■ **ASSIGNMENT**
If a line in the records below holds the string "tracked", count it; give only the total.

■ **EXTRACTED ENTRIES**

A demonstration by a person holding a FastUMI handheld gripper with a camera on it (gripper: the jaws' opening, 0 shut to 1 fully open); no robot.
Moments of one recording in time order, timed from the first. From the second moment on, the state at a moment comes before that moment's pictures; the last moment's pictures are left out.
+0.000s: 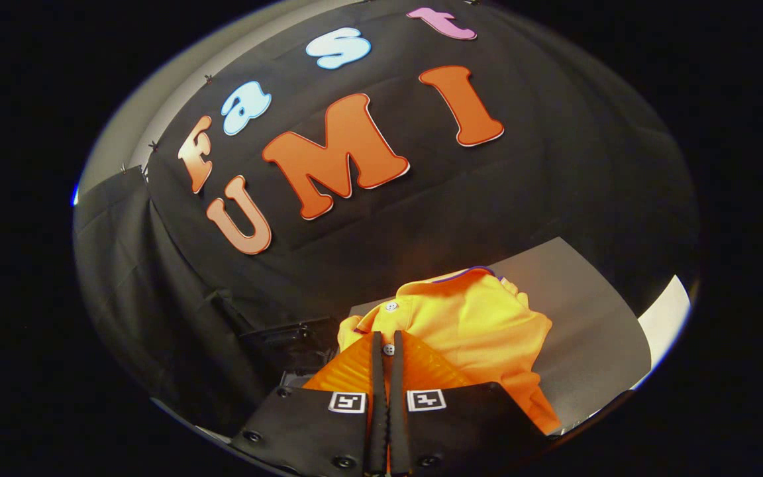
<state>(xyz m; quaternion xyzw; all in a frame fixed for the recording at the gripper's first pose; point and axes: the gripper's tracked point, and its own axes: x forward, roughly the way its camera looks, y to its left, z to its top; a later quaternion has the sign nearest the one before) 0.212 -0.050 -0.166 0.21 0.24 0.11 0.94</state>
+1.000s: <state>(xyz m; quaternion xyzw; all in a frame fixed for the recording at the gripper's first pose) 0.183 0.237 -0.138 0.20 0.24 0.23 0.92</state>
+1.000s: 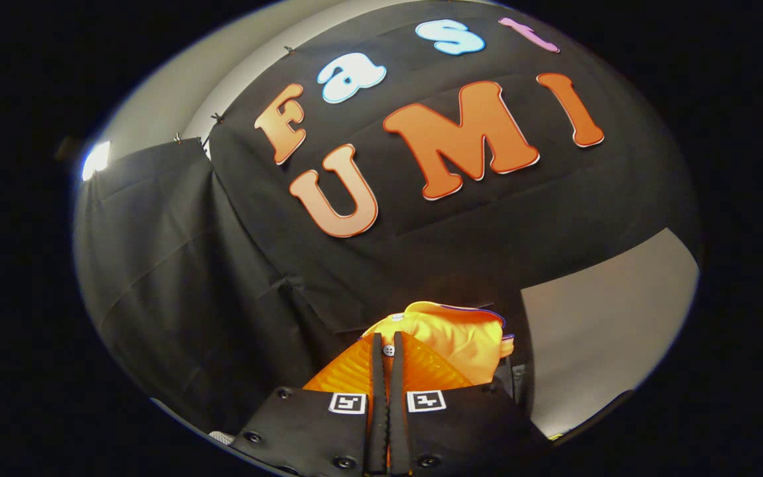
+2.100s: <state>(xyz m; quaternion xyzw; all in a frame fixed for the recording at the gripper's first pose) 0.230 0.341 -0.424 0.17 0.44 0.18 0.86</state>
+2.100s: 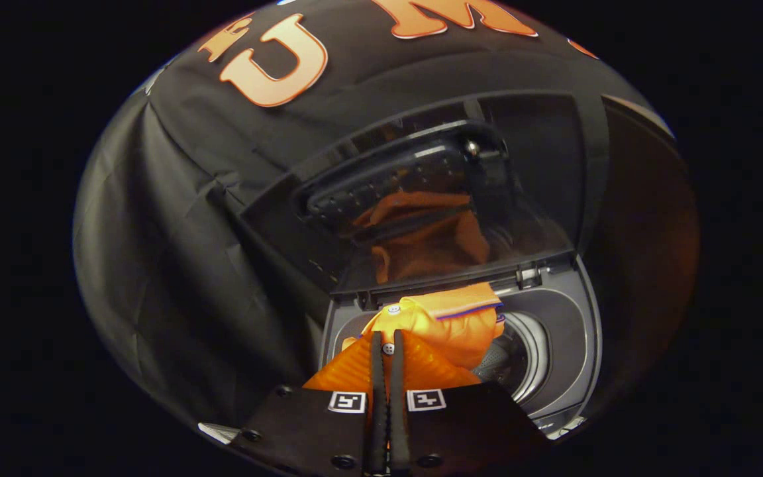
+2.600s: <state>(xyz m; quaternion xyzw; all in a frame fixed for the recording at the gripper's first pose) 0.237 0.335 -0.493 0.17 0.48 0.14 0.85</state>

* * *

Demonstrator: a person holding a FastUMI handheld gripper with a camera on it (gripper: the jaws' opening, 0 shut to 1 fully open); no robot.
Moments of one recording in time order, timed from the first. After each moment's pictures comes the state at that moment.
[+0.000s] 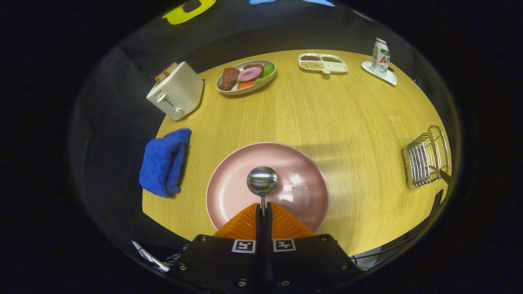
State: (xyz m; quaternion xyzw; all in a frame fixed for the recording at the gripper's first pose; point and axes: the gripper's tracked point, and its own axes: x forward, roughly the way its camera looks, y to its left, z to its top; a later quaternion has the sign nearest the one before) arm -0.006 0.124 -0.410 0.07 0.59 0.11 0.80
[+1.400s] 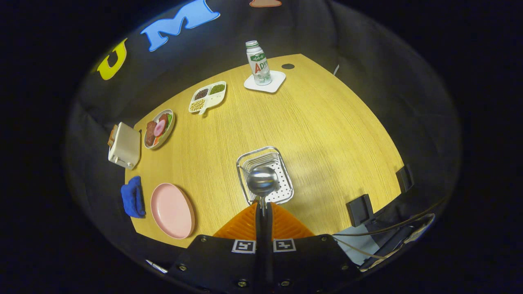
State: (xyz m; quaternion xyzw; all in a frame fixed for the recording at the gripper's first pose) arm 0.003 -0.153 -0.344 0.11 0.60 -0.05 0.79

■ **YOUR SOLUTION**
2